Que condamnent les médias et les dirigeants politiques quand ils fustigent les violences, celles de la rue, les violences populaires ? Est-ce réellement la violence ou est-ce autre chose ? Ne sont-ils pas plutôt tout simplement terrorisés, non par la violence – qu’ils maîtrisent bien – mais par l’idée insoutenable que l’ordre établi pourrait être bousculé, modifié ?
Il serait hautement paradoxal pour ce système, cet ordre établi, de condamner la violence… Comment nier qu’il génère et alimente les plus atroces violences humaines : quelle plus grande violence que celle des guerres et des génocides ? Quelle plus grande violence que celle de nantis se délectant chaque jour des mets les plus onéreux alors que d’autres citoyens n’ont en fin de mois même plus de quoi nourrir leurs enfants ? Quelle plus grande violence que celle d’une Humanité et d’une Terre asservies pour le seul profit d’une minorité ?

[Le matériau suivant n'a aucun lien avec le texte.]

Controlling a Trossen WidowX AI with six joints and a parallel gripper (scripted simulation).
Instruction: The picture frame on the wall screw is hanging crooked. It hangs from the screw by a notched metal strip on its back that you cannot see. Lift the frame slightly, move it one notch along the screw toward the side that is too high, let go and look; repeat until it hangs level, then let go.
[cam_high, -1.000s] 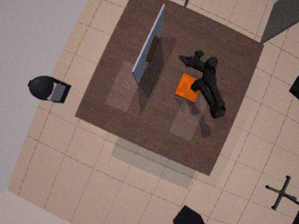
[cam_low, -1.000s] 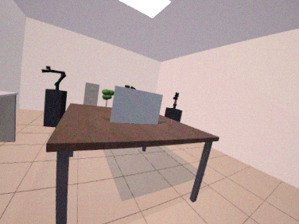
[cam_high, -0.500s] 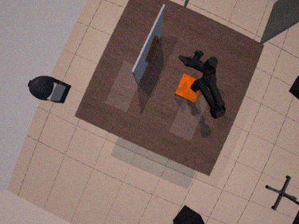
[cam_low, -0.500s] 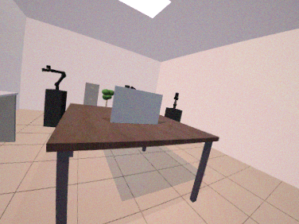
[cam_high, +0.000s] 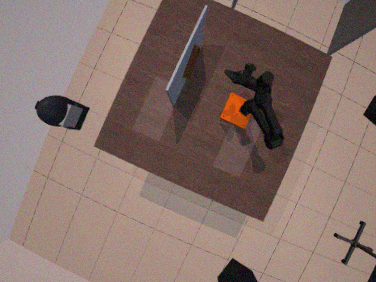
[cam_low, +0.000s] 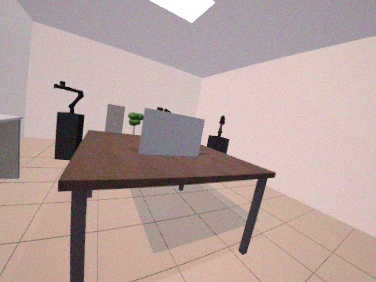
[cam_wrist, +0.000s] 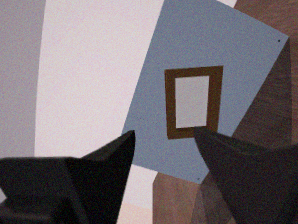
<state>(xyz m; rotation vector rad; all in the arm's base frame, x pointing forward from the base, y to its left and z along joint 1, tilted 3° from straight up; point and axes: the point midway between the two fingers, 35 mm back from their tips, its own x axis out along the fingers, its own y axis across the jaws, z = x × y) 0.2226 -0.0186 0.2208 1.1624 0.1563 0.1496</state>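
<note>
The brown picture frame is 200 mm ahead of my gripper tip, 30 mm to the left of it and 90 mm below it. From my gripper tip the other things lie so: wall panel: 210 mm ahead, 40 mm to the left, 100 mm below.
</note>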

Ce système, cet ordre établi, a autorisé et autorise tout ce qui bafoue les principes de Liberté, d’Egalité et de Fraternité auxquels l’Homme devrait aspirer. Alors finalement, vouloir défendre l’ordre dans ce système et qui plus est par la force – fût-elle proportionnée – ne constituerait-il pas en fait la plus insidieuse des violences ?
Ce système, cet ordre établi, est celui de l’Humanité depuis des siècles et des siècles : c’est le dogme dirigeants / dirigés. Comment ne pas avoir encore compris, avec la lourde expérience qui est la nôtre, que quand certains hommes se voient confier de trop grands pouvoirs, ils finissent systématiquement par en abuser et très souvent surtout pour leurs propres intérêts ? Comment ne pas constater que quand les populations se voient gouvernées par des hommes jouissant de trop grands pouvoirs, elles finissent par devenir l’ombre de ce qu’elles pourraient être, par devenir assistées, apathiques, soumises, effrayées, intolérantes, dangereuses et violentes ?
Comment ne pas conclure que le salut de l’Humanité passera inévitablement par l’abandon de ce dogme archaïque et délétère ?
Oui, ce sera le chaos bien sûr…
Mais peut-être un chaos meilleur que celui-ci.